* **Task to carry out**:
Repeat the data that follows verbatim. Images are not part of the copy.
========================================================================
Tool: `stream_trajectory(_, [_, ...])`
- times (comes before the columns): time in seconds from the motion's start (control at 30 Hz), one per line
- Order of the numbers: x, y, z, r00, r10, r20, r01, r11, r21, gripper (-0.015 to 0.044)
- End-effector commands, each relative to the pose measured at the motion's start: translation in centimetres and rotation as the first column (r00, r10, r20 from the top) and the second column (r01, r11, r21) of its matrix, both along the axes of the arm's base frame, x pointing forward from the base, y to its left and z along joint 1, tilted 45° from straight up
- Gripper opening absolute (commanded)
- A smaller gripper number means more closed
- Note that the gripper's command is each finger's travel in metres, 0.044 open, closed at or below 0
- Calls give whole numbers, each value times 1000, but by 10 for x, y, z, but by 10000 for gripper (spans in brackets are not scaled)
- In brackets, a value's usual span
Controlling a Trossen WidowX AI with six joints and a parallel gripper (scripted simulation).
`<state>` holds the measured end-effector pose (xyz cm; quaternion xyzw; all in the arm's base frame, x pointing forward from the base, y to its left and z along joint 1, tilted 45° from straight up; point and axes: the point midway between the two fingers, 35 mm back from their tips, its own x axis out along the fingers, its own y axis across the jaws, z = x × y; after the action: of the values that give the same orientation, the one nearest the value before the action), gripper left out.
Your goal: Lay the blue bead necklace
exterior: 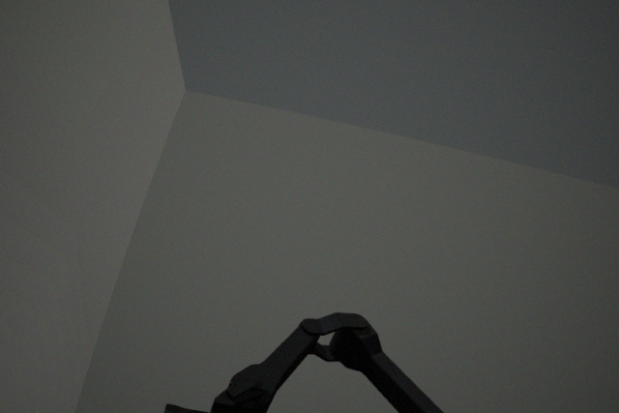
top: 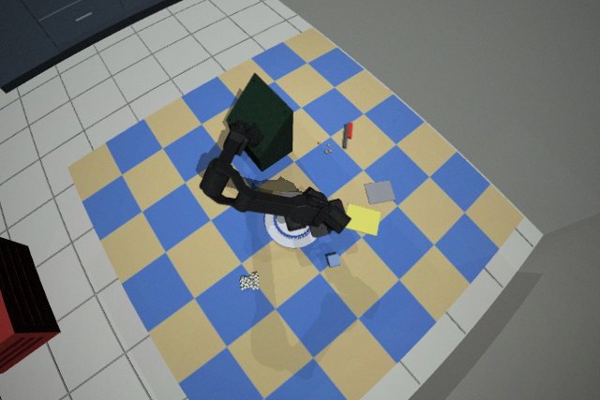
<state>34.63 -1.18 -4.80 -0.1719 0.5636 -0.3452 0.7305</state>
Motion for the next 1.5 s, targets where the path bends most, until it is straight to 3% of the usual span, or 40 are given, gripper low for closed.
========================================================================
* **Solution**:
Tool: `stream_trajectory(_, [_, ...])`
- times (comes before the columns): time in seconds from the motion's start (control at 30 Hz), one per line
- Order of the numbers: x, y, z, r00, r10, r20, r01, r11, r21, gripper (-0.015 to 0.044)
- End-effector commands, each relative to the pose measured at the motion's start: translation in centimetres and rotation as the first column (r00, r10, r20 from the top) and the second column (r01, r11, r21) of its matrix, both along the axes of the arm's base frame, x pointing forward from the base, y to its left and z along joint 1, tilted 45° from straight up
- Gripper opening absolute (commanded)
- A smaller gripper number means more closed
- Note that the gripper's command is each finger's travel in metres, 0.044 open, closed at or below 0
- Calls give whole numbers, each value times 1000, but by 10 for x, y, z, but by 10000 for gripper (spans in brackets are not scaled)
- In brackets, a value's usual span
Controlling a Trossen WidowX AI with six joints and a parallel gripper (scripted simulation).
`<state>` holds the measured end-effector pose (xyz cm; quaternion xyzw; all in the arm's base frame, x pointing forward from the base, y to its left and z along joint 1, tilted 45° from straight up; point and axes: the point midway between the two fingers, 35 mm back from their tips, its own x axis out along the fingers, its own y axis across the jaws, z = x × y; after the action: of the values that give the same orientation, the one nearest the value before the action), gripper left out.
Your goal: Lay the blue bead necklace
exterior: 
top: 
<state>34.63 -1.18 -4.80 -0.1719 0.5636 -0.3452 0.7305</state>
Motion for the next 1.5 s, targets where the path bends most, until it is straight to 3% of the usual span, or 40 are given, gripper low for closed.

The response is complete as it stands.